● What the task requires: Please output the line containing "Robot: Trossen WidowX" and all lines that follow it in the data below, exactly, with no pictures.

● Supplied material:
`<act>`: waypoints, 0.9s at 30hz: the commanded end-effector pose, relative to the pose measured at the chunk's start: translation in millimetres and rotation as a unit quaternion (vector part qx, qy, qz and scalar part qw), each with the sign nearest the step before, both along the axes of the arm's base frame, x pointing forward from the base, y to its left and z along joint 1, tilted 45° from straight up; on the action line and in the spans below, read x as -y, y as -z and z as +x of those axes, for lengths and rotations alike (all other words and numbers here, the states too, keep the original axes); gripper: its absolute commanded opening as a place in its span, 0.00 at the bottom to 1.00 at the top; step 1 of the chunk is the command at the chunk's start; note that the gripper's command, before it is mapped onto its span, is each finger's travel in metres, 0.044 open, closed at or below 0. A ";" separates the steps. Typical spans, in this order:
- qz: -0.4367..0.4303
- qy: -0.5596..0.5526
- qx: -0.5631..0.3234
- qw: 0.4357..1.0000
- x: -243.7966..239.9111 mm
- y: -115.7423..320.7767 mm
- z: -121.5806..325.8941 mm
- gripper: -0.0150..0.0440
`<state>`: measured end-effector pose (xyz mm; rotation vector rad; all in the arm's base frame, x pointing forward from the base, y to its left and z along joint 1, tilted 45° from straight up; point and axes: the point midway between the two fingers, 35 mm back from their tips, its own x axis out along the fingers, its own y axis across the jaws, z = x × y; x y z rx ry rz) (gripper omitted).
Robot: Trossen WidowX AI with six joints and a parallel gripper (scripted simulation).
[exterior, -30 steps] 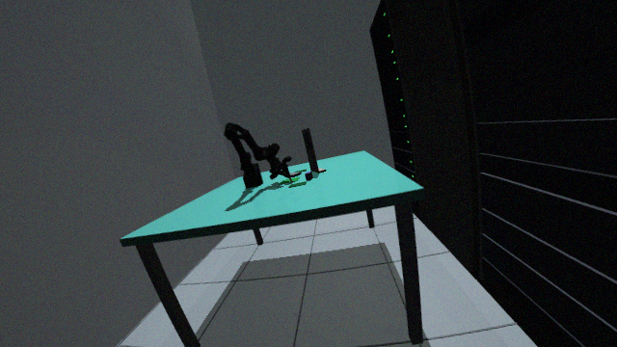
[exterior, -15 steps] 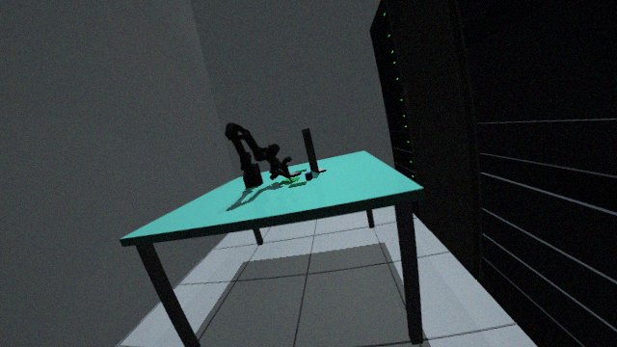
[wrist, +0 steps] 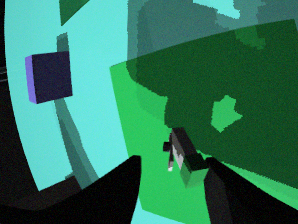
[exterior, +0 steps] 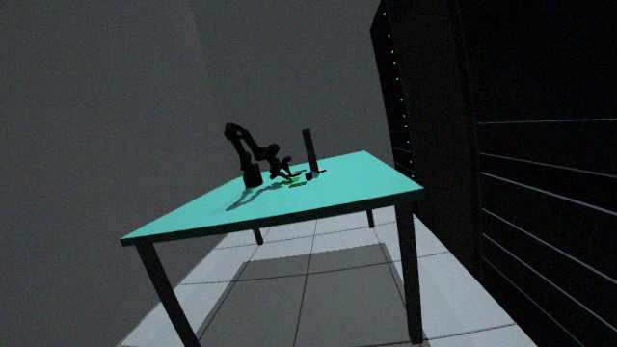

● Finished exercise:
Robot: Trossen WidowX AI with six joints and a parallel gripper (scripted simulation).
[exterior, -30 steps] 
[exterior, -15 steps] 
[wrist, +0 steps] 
[exterior, +0 steps] 

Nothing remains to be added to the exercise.